In Situ Controlled Growth of Strongly Quantum Confined CsPbBr3/FAPbBr3 Core/Crown Nanoplatelets for Blue Light Emitting Diodes

Abstract

AbstractA few unit cells of thick colloidal CsPbBr3 nanoplatelets (NPLs) exhibit strong quantum confinement. However, due to the increased surface‐to‐volume ratio, they show poor photoluminescence quantum yield (PLQY) resulting from surface traps. Here, a unique, quantum‐confined core/crown perovskite is reported for the first time, where the CsPbBr3 NPL surface is passivated by laterally grown thin FAPbBr3 crown layers. Unlike regular core/shells, the FAPbBr3 is coated around the core NPLs resulting in blue emission. Careful control of the growth kinetics while monitoring growth using in situ PL led to the formation of core/crown perovskites with nearly two times improvement in thin film PLQYs. HR‐TEM analyses show that the interplanar distances of the core match with CsPbBr3 and the crown match with FAPbBr3. The XRD and TEM analyses revealed that their thickness remains the same even if Cs+ to FA+ ratios are varied, indicating lateral growth of FAPbBr3 around the CsPbBr3 core.
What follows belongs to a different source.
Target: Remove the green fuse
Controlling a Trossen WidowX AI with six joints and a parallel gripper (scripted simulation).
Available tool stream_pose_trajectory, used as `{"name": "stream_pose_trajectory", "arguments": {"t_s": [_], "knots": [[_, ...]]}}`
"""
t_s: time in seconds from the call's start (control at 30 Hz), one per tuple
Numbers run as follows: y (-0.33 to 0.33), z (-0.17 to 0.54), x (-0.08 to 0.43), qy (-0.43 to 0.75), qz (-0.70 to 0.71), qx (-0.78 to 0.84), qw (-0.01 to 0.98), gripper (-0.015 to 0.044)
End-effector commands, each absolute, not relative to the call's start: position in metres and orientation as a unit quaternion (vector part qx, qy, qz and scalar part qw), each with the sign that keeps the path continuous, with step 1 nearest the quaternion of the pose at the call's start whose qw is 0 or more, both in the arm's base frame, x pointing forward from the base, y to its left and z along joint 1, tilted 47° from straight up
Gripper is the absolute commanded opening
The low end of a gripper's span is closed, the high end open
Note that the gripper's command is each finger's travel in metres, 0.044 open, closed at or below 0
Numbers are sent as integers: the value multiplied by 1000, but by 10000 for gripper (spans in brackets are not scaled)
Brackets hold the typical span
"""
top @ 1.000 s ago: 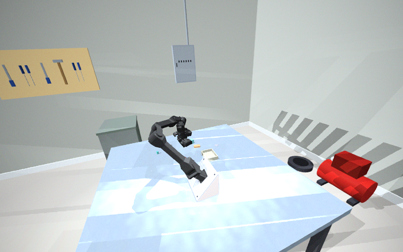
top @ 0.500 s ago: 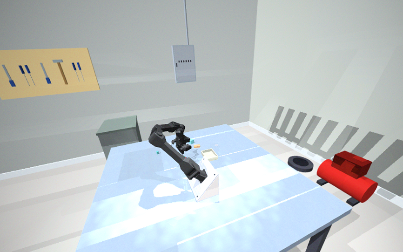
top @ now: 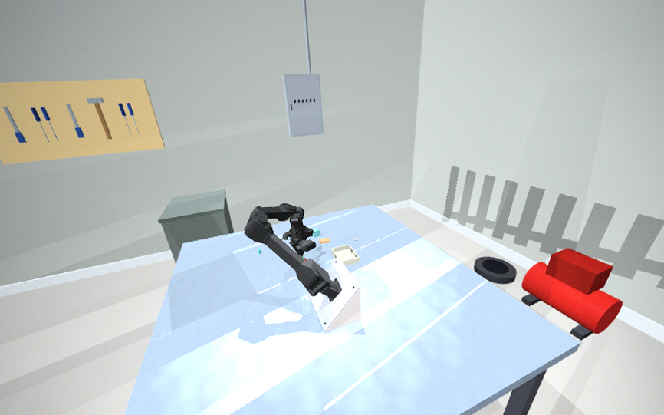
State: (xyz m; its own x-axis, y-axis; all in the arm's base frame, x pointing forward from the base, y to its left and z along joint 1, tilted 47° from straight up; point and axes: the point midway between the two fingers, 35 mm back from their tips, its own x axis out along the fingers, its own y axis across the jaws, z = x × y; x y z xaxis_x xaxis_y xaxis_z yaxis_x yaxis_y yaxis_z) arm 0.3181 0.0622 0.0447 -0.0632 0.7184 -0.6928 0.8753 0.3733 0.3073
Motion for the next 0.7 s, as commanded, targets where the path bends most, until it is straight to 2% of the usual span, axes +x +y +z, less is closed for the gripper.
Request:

Further, FA+ ions in the crown lattice are confirmed by FTIR and 1HNMR. Finally, considering their high PLQYs and narrow linewidths, the core/crown NPLs are employed as blue emitters in light‐emitting diodes, and a maximum external quantum efficiency of 0.4% at 2.71 eV (457 nm) with a luminance of 513 cd m−2 is achieved.